In order to answer questions such as
- "How many search queries happen in what languages?"
- "How many files are in lang X?"
- "How many files/descriptions are in multiple languages?"
we need to be able to identify the language of the search queries in CirrusSearchRequestSet, file descriptions in Edits data lake, and event logging data in Hive. We have Accept-Language data (in a lot of cases, but not always) in Cirrus logs, but it's not a reliable marker – although we can use it together with a more reliable method such as TextCat (a popular algorithm for this task).

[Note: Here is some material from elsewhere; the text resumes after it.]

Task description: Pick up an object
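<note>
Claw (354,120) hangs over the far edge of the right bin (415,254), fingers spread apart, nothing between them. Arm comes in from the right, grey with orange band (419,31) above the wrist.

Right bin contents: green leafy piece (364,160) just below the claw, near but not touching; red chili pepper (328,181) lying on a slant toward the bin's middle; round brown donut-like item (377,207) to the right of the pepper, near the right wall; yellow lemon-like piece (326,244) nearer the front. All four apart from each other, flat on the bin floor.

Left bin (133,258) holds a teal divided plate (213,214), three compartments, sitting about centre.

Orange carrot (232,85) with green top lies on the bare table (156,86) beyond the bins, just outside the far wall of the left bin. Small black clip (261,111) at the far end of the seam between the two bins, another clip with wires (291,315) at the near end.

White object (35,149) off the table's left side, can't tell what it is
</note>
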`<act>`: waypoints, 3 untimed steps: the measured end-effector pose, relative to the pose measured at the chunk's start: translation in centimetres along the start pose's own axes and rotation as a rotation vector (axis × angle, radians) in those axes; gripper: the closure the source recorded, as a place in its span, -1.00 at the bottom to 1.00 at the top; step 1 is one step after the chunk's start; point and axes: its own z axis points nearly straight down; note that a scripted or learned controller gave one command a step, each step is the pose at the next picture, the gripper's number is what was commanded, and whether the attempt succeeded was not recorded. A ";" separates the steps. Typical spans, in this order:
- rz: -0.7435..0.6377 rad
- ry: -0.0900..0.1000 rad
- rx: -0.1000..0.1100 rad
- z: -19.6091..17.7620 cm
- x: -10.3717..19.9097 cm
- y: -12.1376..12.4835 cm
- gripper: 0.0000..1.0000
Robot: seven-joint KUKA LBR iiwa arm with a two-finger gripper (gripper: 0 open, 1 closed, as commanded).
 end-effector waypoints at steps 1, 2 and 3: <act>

Once a library is available, I can write the UDF that uses it but I'll need help building up a catalog of languages. @TJones and Stas have implemented a PHP version that we use in production so Trey already has A BUNCH of TextCat language models (one set specifically for search queries and one set built from Wikipedia articles for general language identification). We might need to convert or recreate these in a different format.
Fortunately there appears to be a Java library of TextCat that we could use. So the first step would be making that library available by adding it as a dependency to analytics/refinery/source/refinery-hive. I assume it would need to be reviewed by Ops/Analytics for security reasons? Or maybe there's a way for us to utilize the PHP implementation from inside Java/Hive?
I should also mention that besides being able to answer important questions for the Structured Data on Commons endeavor, there are also research questions about language of edits & content that could then be asked and answered if this were to be available :)